Devaux B, Chassoux F, Guenot M, Haegelen C, Bartolomei F, Rougier A, Bourgeois M, Colnat-Coulbois S, Bulteau C, Sol J-C, Kherli P, Geffredo S, Reyns N, Vinchon M, Proust F, Masnou P, Dupont S, Chabardes S, Coubes P
Service de neurochirurgie, centre hospitalier Sainte-Anne, 1, rue Cabanis, 75674 Paris cedex 14, France.
Neurochirurgie. 2008 May;54(3):453-65. doi: 10.1016/j.neuchi.2008.02.041. Epub 2008 May 7.
We report here the results of the first survey on epilepsy surgery activity in France. Data from a questionnaire sent to 17 centers practicing epilepsy surgery were analyzed. All centers responded; however, all items were not completely documented. Over 50 years, more than 5000 patients have been operated on for drug-resistant epilepsy and more than 3000 patients underwent some invasive monitoring, most often SEEG. Currently, nearly 400 patients (including more than 100 children) are operated on yearly for epilepsy in France. Over a study period varying among centers (from two to 20 years; mean, 9.5 years), results from more than 2000 patients including one-third children were analyzed. Important differences between adults and children, respectively, were observed in terms of location (temporal: 72% versus 4.3%; frontal: 12% versus 28%; central: 2% versus 11%), etiology (hippocampal sclerosis: 41% versus 2%; tumors 20% versus 61%); and procedures (cortectomy: 50% versus 23%; lesionectomy: 8% versus 59%), although overall results were identical (seizure-free rates following temporal lobe surgery: 80.6% versus 79%; following extratemporal surgery: 65.9% versus 65%). In adults, the best results were observed following temporomesial (TM) resection associated with hippocampal sclerosis or other lesions (class I: 83% and 79%, respectively), temporal neocortical (TNC) lesional (82%), while resections for cryptogenic temporal resections were followed by 69% (TM) and 63% (TNC) class I outcome. Extratemporal lesional resections were associated with 71% class I outcome and cryptogenic 43%. In children, the best results were obtained in tumor-associated epilepsy regardless of location (class I: 80%). A surgical complication occurred in 8% after resective surgery - with only 2.5% permanent morbidity - and 4.3% after invasive monitoring (mostly hemorrhagic). Overall results obtained by epilepsy surgery centers were in the higher range of those reported in the literature, along with a low rate of major surgical complications. Growing interest for epilepsy surgery is clearly demonstrated in this survey and supports further development to better satisfy the population's needs, particularly children. Activity should be further evaluated, while existing epilepsy surgery centers as well as healthcare networks should be expanded.

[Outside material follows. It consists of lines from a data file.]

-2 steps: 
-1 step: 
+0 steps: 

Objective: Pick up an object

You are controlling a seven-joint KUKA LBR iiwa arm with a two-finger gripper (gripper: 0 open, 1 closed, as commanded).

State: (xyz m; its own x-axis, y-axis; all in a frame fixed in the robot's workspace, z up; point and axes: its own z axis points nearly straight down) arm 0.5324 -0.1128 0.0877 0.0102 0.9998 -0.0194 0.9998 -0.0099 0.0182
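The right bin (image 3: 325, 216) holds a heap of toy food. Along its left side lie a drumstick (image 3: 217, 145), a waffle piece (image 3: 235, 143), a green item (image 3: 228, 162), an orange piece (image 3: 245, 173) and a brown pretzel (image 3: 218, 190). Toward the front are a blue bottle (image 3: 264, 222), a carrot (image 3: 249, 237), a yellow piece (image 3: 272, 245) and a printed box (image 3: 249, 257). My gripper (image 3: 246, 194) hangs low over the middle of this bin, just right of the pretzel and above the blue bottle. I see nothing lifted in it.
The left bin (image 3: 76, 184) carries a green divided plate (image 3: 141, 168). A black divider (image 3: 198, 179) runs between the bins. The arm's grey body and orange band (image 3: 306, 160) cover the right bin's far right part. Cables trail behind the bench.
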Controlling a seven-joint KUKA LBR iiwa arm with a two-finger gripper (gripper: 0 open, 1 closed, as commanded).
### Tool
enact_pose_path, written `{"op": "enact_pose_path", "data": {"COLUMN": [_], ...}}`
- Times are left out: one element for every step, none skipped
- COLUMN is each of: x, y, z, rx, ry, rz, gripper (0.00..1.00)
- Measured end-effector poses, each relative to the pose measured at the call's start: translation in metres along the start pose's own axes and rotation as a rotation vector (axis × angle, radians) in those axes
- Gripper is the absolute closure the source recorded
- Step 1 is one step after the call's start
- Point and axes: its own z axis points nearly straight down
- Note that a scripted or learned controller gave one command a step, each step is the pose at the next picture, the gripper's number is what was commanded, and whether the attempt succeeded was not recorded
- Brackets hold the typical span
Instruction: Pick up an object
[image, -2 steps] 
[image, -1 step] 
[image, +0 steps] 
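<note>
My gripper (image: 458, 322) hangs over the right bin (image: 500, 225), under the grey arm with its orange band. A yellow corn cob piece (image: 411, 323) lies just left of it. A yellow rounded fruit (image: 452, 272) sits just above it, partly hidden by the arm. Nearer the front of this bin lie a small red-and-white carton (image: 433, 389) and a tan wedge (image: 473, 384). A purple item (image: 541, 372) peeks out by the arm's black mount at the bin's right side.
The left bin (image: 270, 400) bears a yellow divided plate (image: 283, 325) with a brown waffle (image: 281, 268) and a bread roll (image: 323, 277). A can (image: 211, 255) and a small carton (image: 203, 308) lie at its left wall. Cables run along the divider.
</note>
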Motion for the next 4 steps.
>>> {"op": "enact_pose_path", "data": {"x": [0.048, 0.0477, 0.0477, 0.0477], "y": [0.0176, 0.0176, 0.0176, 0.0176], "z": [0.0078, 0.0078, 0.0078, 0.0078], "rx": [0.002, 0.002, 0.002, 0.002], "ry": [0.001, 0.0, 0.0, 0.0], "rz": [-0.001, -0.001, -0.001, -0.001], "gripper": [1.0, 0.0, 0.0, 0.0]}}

我们在此报告法国首次癫痫手术活动调查的结果。对发送给17个开展癫痫手术中心的调查问卷数据进行了分析。所有中心均有回复;然而,并非所有项目都有完整记录。50多年来,超过5000例患者接受了耐药性癫痫手术,超过3000例患者接受了某种侵入性监测,最常见的是立体定向脑电图(SEEG)。目前,法国每年有近400例患者(包括100多名儿童)接受癫痫手术。在各中心不同的研究时间段(从2年到20年;平均9.5年)内,对2000多名患者(其中三分之一为儿童)的结果进行了分析。在位置方面(颞叶:72%对4.3%;额叶:12%对28%;中央区:2%对11%)、病因(海马硬化:41%对2%;肿瘤:20%对61%)以及手术方式(皮质切除术:50%对23%;病灶切除术:8%对59%)方面,分别观察到成人和儿童之间存在重要差异,尽管总体结果相同(颞叶手术后无癫痫发作率:80.6%对79%;颞叶外手术后:65.9%对65%)。在成人中,与海马硬化或其他病变相关的颞叶内侧(TM)切除术后效果最佳(I级:分别为83%和79%),颞叶新皮质(TNC)病灶切除术后为82%,而隐源性颞叶切除术的I级结果在TM切除术后为69%,TNC切除术后为63%。颞叶外病灶切除术的I级结果为71%,隐源性为43%。在儿童中,无论位置如何,与肿瘤相关的癫痫手术效果最佳(I级:80%)。切除性手术后8%发生手术并发症——永久性致残率仅为2.5%,侵入性监测后为4.3%(主要为出血)。癫痫手术中心获得的总体结果处于文献报道的较高水平,且主要手术并发症发生率较低。本次调查清楚地表明对癫痫手术的兴趣日益浓厚,这支持进一步发展以更好地满足民众需求,尤其是儿童的需求。应进一步评估手术活动,同时应扩大现有的癫痫手术中心以及医疗保健网络。